No.  That’s not Death.   Death has just passed by and you don’t remember.   That thought came from nowhere and Graham stepped hurriedly away from the narrow street he had just left.    He needed to know what had happened, he needed to understand what had just happened in that strange dark passageway or it would haunt him forever.     Breaking into an uneven run, feeling the pain of impacts in his right knee and shin, he ran after the old man.   The main road was empty of cars when he reached it and he didn’t slow down before crossing.   Over to his right he could still see and hear the crowd of belligerents outside the Corn Exchange, now illuminated by the flashing blue lights of emergency vehicles.       Ahead of him slightly to the left of centre of the wide pedestrianised street, he saw the old man.   The old man was standing at the feet of a statue on a high plinth, a statue of openwork metal in the form of a woman, robed, the mask of an owl upon her brow.   He was talking to the statue, gesturing with his left hand.  He laughed that harsh rattling laugh once more, not taking his eyes from the statue’s impassive face until Graham came to a stop just by him.   Then the ageless old man stopped his chuckling and turned to Graham, frowning, a question in his expression.
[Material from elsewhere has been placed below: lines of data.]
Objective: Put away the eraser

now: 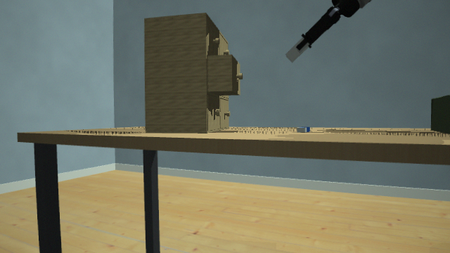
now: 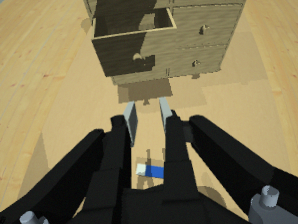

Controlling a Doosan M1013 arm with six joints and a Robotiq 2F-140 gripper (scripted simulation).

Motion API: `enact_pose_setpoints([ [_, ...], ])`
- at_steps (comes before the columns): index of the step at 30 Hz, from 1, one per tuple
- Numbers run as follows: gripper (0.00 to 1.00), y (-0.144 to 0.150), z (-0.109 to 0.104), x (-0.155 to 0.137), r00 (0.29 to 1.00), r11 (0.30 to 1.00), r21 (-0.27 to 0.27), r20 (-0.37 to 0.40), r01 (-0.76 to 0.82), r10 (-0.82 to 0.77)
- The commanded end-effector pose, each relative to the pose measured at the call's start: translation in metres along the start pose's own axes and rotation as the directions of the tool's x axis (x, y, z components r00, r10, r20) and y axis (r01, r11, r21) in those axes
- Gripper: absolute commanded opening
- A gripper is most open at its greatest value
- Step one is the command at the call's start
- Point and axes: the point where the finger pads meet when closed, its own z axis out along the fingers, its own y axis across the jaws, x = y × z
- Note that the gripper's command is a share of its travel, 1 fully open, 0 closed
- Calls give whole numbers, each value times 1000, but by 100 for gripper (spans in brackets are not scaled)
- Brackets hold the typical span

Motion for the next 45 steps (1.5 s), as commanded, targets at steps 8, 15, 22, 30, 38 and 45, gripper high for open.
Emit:
enact_pose_setpoints([
  [8, 20, 0, -26, 0, 956, 998, 63, 295, -12, -7],
  [15, 20, 2, -52, 1, 942, 999, 48, 334, 3, -19],
  [22, 20, 3, -75, 2, 916, 998, 67, 400, 9, -35],
  [30, 20, 4, -83, 2, 833, 996, 86, 552, -4, -44],
  [38, 20, 4, -85, 2, 682, 998, 66, 730, -14, -38],
  [45, 20, 4, -85, 2, 682, 998, 66, 730, -14, -38],
])
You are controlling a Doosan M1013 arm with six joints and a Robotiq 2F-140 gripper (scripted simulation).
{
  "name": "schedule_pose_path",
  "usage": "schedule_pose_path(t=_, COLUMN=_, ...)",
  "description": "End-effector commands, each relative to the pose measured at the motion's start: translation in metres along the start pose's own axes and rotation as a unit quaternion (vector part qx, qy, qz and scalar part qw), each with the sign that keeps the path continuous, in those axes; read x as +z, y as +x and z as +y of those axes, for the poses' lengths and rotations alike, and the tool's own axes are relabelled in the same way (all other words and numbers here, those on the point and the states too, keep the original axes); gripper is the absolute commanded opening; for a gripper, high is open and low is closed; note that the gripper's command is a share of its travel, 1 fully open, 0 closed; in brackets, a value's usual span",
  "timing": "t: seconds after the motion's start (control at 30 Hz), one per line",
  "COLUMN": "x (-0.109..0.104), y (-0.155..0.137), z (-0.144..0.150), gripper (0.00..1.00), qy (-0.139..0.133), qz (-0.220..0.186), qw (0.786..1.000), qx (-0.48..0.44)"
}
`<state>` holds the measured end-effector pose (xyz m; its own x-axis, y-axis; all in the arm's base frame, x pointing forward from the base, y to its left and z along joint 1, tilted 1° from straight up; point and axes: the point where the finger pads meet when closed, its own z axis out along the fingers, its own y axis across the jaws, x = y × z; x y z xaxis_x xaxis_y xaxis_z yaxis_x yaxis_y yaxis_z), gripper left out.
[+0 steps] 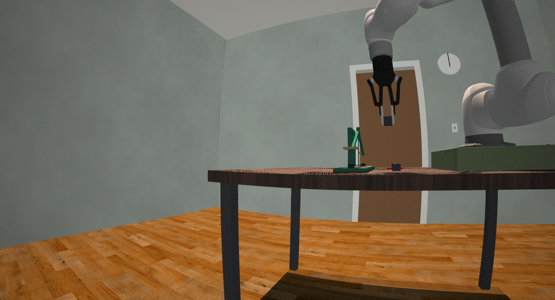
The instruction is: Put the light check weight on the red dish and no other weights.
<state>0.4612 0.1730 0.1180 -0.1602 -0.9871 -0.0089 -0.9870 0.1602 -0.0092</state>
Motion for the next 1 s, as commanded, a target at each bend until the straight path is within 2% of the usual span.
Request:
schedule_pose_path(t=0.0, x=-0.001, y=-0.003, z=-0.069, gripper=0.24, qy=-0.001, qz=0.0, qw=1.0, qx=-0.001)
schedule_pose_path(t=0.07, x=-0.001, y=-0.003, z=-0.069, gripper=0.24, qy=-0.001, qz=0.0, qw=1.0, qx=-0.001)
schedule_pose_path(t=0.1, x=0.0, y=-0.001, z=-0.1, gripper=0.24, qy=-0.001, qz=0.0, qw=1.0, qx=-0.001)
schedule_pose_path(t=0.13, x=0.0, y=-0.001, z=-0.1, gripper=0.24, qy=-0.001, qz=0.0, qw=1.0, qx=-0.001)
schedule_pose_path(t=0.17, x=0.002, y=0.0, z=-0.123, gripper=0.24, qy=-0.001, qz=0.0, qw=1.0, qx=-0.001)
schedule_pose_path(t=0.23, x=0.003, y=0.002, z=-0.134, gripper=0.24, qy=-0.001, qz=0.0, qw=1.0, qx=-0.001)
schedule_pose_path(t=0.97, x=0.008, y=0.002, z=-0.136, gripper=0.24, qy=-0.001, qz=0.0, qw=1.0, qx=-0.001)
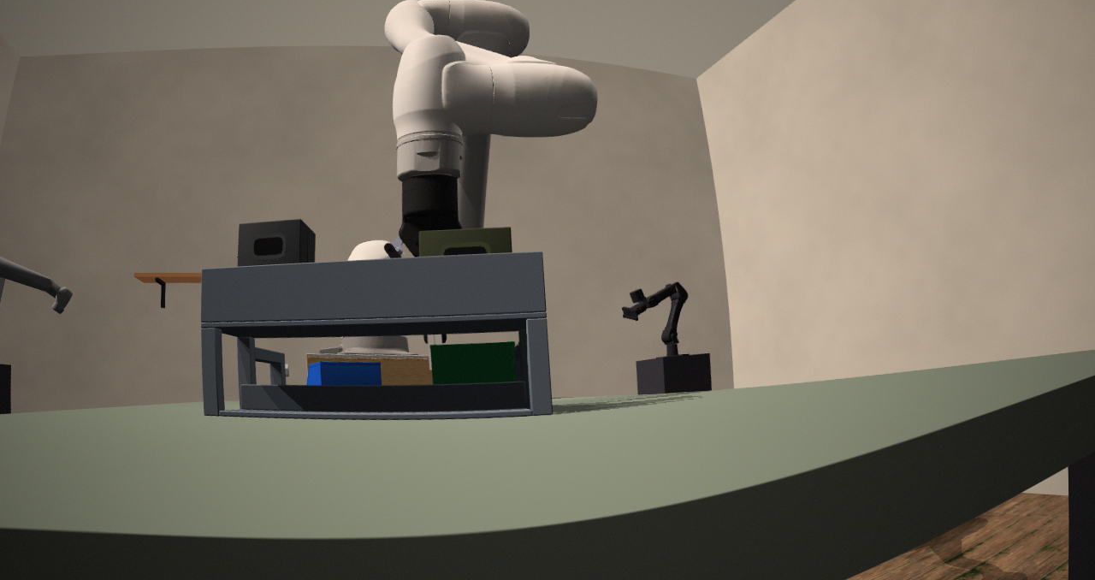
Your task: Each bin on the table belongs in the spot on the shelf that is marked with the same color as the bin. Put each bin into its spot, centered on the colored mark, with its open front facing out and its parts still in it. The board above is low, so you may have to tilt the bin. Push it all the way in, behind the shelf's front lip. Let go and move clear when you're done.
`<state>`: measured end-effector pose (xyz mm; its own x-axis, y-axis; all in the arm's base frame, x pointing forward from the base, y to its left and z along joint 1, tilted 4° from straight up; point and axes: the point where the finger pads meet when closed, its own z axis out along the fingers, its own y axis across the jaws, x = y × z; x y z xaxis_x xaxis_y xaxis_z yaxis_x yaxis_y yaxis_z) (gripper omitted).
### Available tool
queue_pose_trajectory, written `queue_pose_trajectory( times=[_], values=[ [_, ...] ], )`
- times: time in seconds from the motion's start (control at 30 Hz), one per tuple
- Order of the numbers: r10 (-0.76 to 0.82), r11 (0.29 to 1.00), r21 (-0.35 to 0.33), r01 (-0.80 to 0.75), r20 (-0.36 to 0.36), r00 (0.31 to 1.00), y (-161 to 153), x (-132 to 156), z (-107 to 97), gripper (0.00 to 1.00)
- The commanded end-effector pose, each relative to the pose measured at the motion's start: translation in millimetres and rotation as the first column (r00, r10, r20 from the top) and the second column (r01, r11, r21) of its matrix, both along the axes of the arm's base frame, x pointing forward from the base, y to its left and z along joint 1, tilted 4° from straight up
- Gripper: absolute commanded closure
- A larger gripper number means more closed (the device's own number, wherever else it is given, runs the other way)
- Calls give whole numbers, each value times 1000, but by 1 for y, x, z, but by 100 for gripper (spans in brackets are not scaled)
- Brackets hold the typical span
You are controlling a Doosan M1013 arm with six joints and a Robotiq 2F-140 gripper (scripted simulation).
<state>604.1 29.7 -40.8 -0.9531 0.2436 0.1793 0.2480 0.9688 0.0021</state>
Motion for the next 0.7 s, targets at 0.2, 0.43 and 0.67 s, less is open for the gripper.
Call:
queue_pose_trajectory(
  times=[0.2,0.43,0.67],
  values=[
    [5,1000,-5,-5,14,1000,0,-3,-1,90],
    [5,1000,-5,-5,14,1000,0,-3,-1,90],
    [3,1000,-6,-3,10,1000,1,-7,-2,90]
  ],
)
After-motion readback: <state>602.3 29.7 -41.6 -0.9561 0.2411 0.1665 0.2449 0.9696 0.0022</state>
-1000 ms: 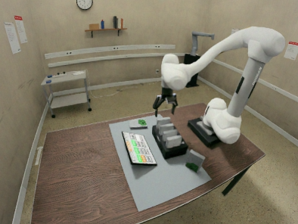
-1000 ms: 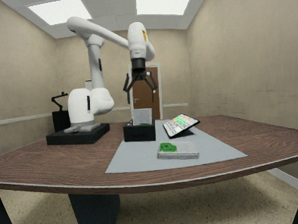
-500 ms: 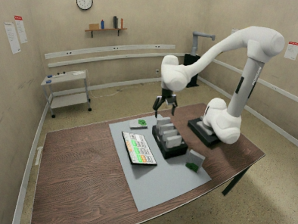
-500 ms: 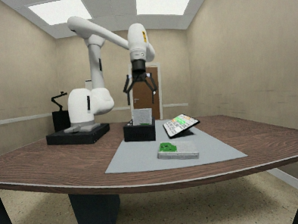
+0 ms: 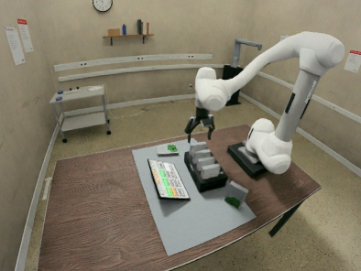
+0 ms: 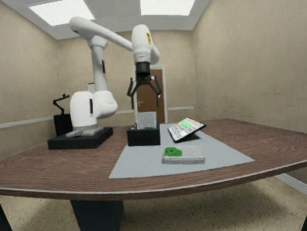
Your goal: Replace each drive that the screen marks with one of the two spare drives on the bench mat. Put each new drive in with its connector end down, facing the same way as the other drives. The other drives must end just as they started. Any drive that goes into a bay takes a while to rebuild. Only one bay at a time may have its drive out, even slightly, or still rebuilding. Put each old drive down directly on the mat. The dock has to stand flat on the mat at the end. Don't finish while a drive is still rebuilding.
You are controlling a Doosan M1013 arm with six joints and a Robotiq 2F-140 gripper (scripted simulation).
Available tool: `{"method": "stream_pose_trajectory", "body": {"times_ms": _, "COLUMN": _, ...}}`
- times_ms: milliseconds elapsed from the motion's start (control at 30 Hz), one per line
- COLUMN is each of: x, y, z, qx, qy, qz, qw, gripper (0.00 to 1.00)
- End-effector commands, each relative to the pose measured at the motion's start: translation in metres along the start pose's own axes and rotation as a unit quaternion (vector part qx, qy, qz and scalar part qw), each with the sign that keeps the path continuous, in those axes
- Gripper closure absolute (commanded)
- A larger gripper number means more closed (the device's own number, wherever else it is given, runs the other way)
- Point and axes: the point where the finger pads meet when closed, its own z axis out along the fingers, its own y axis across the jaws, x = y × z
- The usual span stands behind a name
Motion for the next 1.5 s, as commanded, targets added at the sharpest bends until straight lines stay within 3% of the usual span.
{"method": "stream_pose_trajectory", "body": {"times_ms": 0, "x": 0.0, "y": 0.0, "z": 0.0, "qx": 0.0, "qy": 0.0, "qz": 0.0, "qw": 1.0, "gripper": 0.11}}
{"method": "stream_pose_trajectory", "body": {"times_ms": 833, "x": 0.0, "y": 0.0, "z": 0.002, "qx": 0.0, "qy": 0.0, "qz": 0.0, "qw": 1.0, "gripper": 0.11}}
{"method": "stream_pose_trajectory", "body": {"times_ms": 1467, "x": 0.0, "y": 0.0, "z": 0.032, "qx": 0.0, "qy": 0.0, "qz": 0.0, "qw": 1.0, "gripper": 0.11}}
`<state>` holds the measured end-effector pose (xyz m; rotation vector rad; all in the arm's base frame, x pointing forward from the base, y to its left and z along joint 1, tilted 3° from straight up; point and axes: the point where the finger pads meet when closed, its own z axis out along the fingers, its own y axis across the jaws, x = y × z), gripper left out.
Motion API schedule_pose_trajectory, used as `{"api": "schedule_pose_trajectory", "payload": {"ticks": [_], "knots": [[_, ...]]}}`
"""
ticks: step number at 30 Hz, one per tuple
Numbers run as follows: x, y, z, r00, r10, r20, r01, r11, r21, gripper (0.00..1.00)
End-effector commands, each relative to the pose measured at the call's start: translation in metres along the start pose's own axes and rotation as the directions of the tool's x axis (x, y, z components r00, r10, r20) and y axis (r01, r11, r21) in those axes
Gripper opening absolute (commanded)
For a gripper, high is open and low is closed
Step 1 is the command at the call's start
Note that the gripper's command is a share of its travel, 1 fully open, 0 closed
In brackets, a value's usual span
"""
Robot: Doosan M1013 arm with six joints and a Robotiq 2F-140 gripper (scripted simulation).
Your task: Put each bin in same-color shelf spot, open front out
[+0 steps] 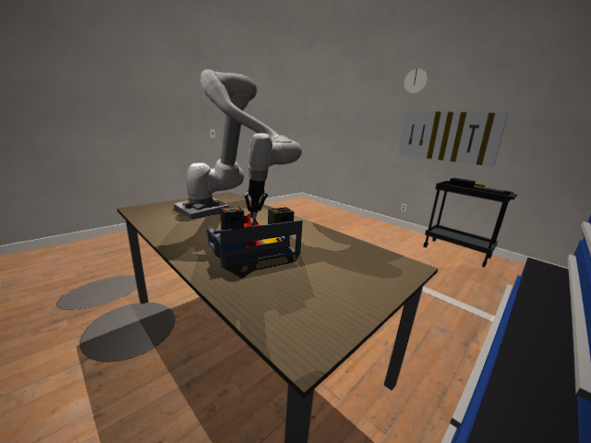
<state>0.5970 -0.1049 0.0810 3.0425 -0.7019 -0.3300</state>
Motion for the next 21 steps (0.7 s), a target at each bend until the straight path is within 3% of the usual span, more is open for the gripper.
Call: {"api": "schedule_pose_trajectory", "payload": {"ticks": [1, 21], "knots": [[0.0000, 0.0000, 0.0000, 1.000, 0.000, 0.000, 0.000, 1.000, 0.000, 0.10], [0.0007, 0.0000, 0.0030, 1.000, 0.000, 0.000, 0.000, 1.000, 0.000, 0.10]]}}
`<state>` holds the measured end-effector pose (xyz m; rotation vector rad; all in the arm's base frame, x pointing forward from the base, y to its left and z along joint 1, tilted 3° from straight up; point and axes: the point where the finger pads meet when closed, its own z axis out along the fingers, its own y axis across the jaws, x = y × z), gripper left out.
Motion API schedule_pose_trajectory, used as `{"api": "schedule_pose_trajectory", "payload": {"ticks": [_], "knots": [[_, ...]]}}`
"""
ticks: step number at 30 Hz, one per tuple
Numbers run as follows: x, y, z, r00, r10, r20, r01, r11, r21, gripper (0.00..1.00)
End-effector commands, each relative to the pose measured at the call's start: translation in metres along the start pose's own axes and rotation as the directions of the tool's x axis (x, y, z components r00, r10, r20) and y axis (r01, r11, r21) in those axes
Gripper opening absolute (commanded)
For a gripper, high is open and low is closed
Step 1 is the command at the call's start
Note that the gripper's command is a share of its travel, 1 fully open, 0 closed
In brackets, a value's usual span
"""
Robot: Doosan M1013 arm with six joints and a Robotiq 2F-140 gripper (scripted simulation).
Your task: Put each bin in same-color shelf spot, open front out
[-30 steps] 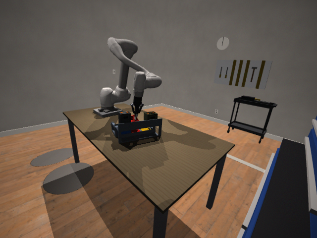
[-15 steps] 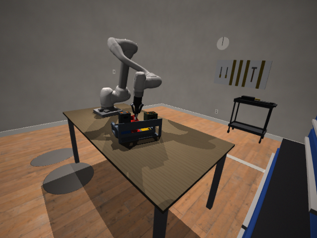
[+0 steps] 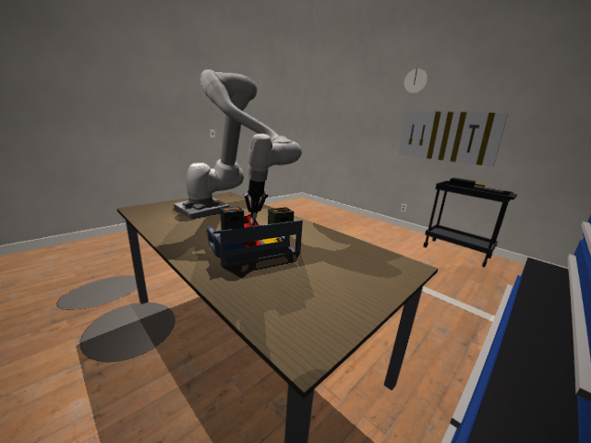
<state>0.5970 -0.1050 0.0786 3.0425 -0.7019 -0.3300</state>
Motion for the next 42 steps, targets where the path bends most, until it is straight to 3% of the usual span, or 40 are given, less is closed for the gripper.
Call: {"api": "schedule_pose_trajectory", "payload": {"ticks": [1, 42], "knots": [[0.000, 0.000, 0.001, 1.000, 0.000, 0.000, 0.000, 1.000, 0.000, 0.10], [0.003, 0.000, 0.012, 1.000, 0.000, 0.000, 0.000, 1.000, 0.000, 0.10]]}}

“What happened back there?” Graham gasped, still a little winded.   The man shrugged again and screwed up his face.

“Got you out of trouble,” he said, “Got to look out for each other, us outliers.   That’s all.”

“I’m not… well thank you.   But what did you do?”

Now the old man scowled just a little and his frosted eye seemed to flicker blue and white as a car passed along the main road behind Graham’s back.

“Nothing you want to know,” was his answer, then Graham saw a damp gleam in the shadows of his old face and guessed the man was grinning, showing discoloured teeth.   “If you need to think about it remember some horse-shit about hypnotising chickens.”     

He winked and clapped a hand on Graham’s shoulder, once, twice, three times before turning back to the statue and bowing his head solemnly.

“But… but that is what happened,” said Graham, “that is what you said.”

The old man was walking away now along the length of the wide street, away from Graham and the Owl-Masked Lady, not looking back.  And Graham could not take a step to follow him.